Student Lesson Summary
Student Facing
Some exponential functions can have inputs that are any numbers on the number line, not just integers.
Suppose the area of a pond covered by algae \(A\), in square meters, is modeled by \(A = 200 \boldcdot \left(\frac{1}{2}\right)^w\) where \(w\) is the number of weeks since a treatment was applied to the pond. How could we use this equation to determine the area covered after 1 day?

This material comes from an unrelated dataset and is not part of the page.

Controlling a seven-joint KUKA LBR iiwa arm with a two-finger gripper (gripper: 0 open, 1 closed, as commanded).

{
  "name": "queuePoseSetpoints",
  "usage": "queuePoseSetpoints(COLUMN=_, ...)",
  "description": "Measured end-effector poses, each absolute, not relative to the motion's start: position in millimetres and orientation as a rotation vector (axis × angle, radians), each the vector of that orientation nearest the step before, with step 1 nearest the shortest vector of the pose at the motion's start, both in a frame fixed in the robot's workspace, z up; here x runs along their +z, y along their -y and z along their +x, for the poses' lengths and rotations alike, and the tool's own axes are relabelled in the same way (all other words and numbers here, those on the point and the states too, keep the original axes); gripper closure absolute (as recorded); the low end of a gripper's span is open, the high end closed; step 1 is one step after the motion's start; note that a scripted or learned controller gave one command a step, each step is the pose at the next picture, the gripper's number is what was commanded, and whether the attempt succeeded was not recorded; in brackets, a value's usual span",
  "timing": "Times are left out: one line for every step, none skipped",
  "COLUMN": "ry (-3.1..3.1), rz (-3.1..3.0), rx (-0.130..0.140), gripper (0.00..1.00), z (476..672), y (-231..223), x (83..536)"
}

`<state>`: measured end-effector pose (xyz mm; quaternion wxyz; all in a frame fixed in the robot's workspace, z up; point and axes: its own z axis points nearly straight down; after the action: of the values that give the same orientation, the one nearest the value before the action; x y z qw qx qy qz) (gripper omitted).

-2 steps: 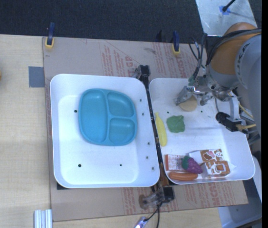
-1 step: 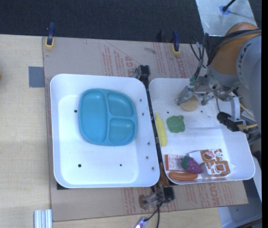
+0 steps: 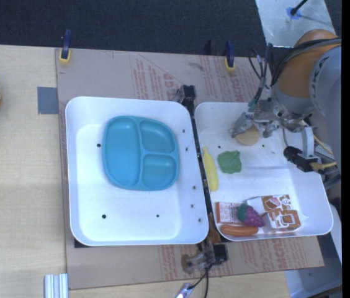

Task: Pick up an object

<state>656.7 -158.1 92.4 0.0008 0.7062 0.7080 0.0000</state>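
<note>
Left bin [image 3: 76,166]: shallow, white; a blue divided plate [image 3: 141,152] lying flat toward its far edge.
Right bin [image 3: 311,197]: shallow, white, holding the small items.
Arm: grey with an orange band, reaching in from the right over the far right corner of the right bin.
Gripper [image 3: 249,128]: low over the far edge of the right bin, tips at a pale tan round piece [image 3: 247,138] — touching or just above, hard to say.
Tool state: cannot tell whether open or closed; nothing seen gripped.
Likely target: the tan piece, near the bin's far edge, apart from the rest.
Handling, as a guess: small, light, probably a stiff toy food; rounded, so apt to slip — best pinched across its middle.
Other items: yellow banana-like piece [image 3: 210,169] along the left edge; green leafy piece [image 3: 229,162] just beside it; printed packets [image 3: 274,213], a purple piece [image 3: 249,215] and a hot dog [image 3: 240,230] at the near edge.
</note>
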Motion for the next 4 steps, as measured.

Well, since \(w=1\) is one week and each week has 7 days, \(w=\frac17\) is 1 day. So after 1 day, the algae covers \(200 \left(\frac{1}{2}\right)^{\frac{1}{7}}\) square meters, or about 181 square meters. Using a calculator, we know that the expression \(\left(\frac{1}{2}\right)^{\frac{1}{7}}\), which is equivalent to \(\sqrt[7]{\frac{1}{2}}\), is about about 0.906. This means that after 1 day, only 91% of the algae from the previous day remains.
This information can also be seen on a graph representing the area. The point at \((1, 100)\) marks the area covered by the algae after 1 week. Point \(P\) marks the covered area after \(\frac{1}{7}\) of a week or one day.
The graph can be used to estimate the vertical coordinate of \(P\) and shows that it is close to 180.